# [TASK]
Give the data a second time, exactly and in full.

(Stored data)
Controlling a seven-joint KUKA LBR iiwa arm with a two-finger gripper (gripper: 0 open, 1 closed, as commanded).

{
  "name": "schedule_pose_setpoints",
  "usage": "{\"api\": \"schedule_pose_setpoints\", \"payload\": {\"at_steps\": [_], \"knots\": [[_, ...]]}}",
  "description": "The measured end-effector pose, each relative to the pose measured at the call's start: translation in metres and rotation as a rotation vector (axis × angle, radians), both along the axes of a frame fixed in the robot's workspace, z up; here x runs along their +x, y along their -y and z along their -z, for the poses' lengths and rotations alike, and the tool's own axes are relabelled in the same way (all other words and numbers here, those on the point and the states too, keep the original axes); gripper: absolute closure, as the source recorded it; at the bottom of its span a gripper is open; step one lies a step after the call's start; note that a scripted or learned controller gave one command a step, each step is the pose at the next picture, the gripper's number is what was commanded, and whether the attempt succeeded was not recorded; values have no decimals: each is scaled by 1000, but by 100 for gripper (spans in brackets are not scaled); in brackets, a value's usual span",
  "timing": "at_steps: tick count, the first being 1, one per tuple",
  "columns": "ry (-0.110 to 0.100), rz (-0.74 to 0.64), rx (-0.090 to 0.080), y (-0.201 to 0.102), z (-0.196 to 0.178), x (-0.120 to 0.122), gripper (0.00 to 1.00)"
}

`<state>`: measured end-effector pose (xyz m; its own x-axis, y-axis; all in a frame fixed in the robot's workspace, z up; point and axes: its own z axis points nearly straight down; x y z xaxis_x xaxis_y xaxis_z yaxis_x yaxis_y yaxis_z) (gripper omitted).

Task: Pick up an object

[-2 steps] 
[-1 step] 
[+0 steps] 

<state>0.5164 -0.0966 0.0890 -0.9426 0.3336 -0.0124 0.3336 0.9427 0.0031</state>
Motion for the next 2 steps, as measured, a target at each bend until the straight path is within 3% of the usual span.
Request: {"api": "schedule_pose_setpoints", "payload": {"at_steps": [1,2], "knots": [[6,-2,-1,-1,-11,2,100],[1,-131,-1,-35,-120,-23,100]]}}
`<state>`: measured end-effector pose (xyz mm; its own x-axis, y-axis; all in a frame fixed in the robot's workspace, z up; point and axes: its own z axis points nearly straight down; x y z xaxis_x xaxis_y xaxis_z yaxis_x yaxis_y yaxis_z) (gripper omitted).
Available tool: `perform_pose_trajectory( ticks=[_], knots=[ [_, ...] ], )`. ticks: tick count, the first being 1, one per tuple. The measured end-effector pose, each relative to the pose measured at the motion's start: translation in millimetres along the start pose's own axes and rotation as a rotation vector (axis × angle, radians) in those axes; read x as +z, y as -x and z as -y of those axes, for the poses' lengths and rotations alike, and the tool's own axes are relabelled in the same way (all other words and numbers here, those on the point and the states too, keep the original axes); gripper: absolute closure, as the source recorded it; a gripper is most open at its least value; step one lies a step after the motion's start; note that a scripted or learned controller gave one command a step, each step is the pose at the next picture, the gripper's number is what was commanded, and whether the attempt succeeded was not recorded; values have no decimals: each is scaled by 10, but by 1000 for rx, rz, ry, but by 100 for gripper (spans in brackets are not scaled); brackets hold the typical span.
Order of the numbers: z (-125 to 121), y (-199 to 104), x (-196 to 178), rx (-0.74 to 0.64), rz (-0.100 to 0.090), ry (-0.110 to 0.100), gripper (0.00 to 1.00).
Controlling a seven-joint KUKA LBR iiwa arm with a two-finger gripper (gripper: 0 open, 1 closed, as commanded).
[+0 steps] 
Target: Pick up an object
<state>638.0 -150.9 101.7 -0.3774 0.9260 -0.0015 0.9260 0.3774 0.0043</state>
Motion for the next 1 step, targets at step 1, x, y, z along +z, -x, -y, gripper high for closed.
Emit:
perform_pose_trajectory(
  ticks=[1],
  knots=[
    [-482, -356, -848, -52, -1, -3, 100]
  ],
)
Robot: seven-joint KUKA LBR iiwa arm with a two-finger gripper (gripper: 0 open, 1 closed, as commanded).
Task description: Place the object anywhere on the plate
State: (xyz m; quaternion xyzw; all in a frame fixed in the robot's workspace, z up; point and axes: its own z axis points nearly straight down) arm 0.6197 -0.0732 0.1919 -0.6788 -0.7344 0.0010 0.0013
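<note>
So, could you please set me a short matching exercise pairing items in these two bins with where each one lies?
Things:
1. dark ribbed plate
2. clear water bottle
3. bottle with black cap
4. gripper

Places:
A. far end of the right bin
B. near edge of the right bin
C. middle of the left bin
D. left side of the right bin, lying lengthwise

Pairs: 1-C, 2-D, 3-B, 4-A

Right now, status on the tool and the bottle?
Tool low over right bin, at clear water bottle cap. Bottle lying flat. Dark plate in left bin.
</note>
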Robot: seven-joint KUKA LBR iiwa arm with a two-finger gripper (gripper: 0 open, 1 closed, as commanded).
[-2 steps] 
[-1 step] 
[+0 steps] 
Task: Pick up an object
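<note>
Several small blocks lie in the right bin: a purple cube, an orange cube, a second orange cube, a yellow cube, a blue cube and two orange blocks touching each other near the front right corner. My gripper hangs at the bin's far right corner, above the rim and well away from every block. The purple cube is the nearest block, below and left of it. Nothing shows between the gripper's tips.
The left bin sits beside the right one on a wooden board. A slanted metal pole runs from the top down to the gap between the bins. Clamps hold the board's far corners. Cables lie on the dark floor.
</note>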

# [ANSWER SECTION]
Controlling a seven-joint KUKA LBR iiwa arm with a two-finger gripper (gripper: 0 open, 1 closed, as commanded).

{
  "name": "schedule_pose_setpoints",
  "usage": "{\"api\": \"schedule_pose_setpoints\", \"payload\": {\"at_steps\": [_], \"knots\": [[_, ...]]}}",
  "description": "The measured end-effector pose, each relative to the pose measured at the call's start: translation in metres and rotation as a rotation vector (axis × angle, radians), both along the axes of a frame fixed in the robot's workspace, z up; here x runs along their +x, y along their -y and z along their -z, for the poses' lengths and rotations alike, and the tool's own axes are relabelled in the same way (all other words and numbers here, those on the point and the states too, keep the original axes); gripper: absolute closure, as the source recorded it; at the bottom of its span a gripper is open; step one lies a step after the call's start; note that a scripted or learned controller gave one command a step, each step is the pose at the next picture, the gripper's number is what was commanded, and whether the attempt succeeded was not recorded; values have no decimals: each is scaled by 1000, but by 100 for gripper (spans in brackets are not scaled); in brackets, a value's usual span",
  "timing": "at_steps: tick count, the first being 1, one per tuple",
  "columns": "ry (-0.110 to 0.100), rz (-0.74 to 0.64), rx (-0.090 to 0.080), y (-0.201 to 0.102), z (-0.196 to 0.178), x (-0.120 to 0.122), gripper (0.00 to 1.00)"
}

`<state>`: measured end-effector pose (xyz m; its own x-axis, y-axis; all in a frame fixed in the robot's workspace, z up; point and axes: its own z axis points nearly straight down; x y z xaxis_x xaxis_y xaxis_z yaxis_x yaxis_y yaxis_z) (gripper omitted).

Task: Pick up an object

[-2 steps] 
[-1 step] 
[+0 steps] 

<state>0.5164 -0.0966 0.0890 -0.9426 0.3336 -0.0124 0.3336 0.9427 0.0031</state>
Motion for the next 2 steps, as measured, a target at each bend until the straight path is within 3% of the usual span.
Request: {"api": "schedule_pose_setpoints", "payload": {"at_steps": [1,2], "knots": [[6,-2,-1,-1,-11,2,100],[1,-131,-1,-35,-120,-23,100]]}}
`<state>`: measured end-effector pose (xyz mm; its own x-axis, y-axis; all in a frame fixed in the robot's workspace, z up; point and axes: its own z axis points nearly straight down; x y z xaxis_x xaxis_y xaxis_z yaxis_x yaxis_y yaxis_z) (gripper omitted).
Available tool: `perform_pose_trajectory( ticks=[_], knots=[ [_, ...] ], )`. ticks: tick count, the first being 1, one per tuple. The measured end-effector pose, each relative to the pose measured at the motion's start: translation in millimetres along the start pose's own axes and rotation as a rotation vector (axis × angle, radians) in those axes; read x as +z, y as -x and z as -y of those axes, for the poses' lengths and rotations alike, and the tool's own axes are relabelled in the same way (all other words and numbers here, those on the point and the states too, keep the original axes); gripper: absolute closure, as the source recorded it; a gripper is most open at its least value; step one lies a step after the motion's start; note that a scripted or learned controller gave one command a step, each step is the pose at the next picture, the gripper's number is what was commanded, and whether the attempt succeeded was not recorded; values have no decimals: each is scaled by 10, but by 1000 for rx, rz, ry, but by 100 for gripper (spans in brackets are not scaled); brackets hold the typical span.
Order of the numbers: z (-125 to 121), y (-199 to 104), x (-196 to 178), rx (-0.74 to 0.64), rz (-0.100 to 0.090), ry (-0.110 to 0.100), gripper (0.00 to 1.00).
Controlling a seven-joint KUKA LBR iiwa arm with a two-finger gripper (gripper: 0 open, 1 closed, as commanded).
[+0 steps] 
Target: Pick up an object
<state>638.0 -150.9 101.7 -0.3774 0.9260 -0.0015 0.9260 0.3774 0.0043</state>
Motion for the next 1 step, targets at step 1, x, y, z along +z, -x, -y, gripper high for closed.
Emit:
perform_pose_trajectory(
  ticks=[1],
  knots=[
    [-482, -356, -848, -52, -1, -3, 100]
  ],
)
Robot: seven-joint KUKA LBR iiwa arm with a two-finger gripper (gripper: 0 open, 1 closed, as commanded).
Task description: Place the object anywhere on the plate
State: (xyz m; quaternion xyzw; all in a frame fixed in the robot's workspace, z up; point and axes: its own z axis points nearly straight down) arm 0.6197 -0.0732 0.1919 -0.6788 -0.7344 0.0010 0.0013
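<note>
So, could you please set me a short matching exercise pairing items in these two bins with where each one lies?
Things:
1. dark ribbed plate
2. clear water bottle
3. bottle with black cap
4. gripper

Places:
A. far end of the right bin
B. near edge of the right bin
C. middle of the left bin
D. left side of the right bin, lying lengthwise

Pairs: 1-C, 2-D, 3-B, 4-A

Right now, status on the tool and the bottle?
Tool low over right bin, at clear water bottle cap. Bottle lying flat. Dark plate in left bin.
</note>
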Robot: seven-joint KUKA LBR iiwa arm with a two-finger gripper (gripper: 0 open, 1 closed, as commanded).
[-2 steps] 
[-1 step] 
[+0 steps] 
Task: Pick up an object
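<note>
Several small blocks lie in the right bin: a purple cube, an orange cube, a second orange cube, a yellow cube, a blue cube and two orange blocks touching each other near the front right corner. My gripper hangs at the bin's far right corner, above the rim and well away from every block. The purple cube is the nearest block, below and left of it. Nothing shows between the gripper's tips.
The left bin sits beside the right one on a wooden board. A slanted metal pole runs from the top down to the gap between the bins. Clamps hold the board's far corners. Cables lie on the dark floor.
</note>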

The answer has been given, and the exercise is done.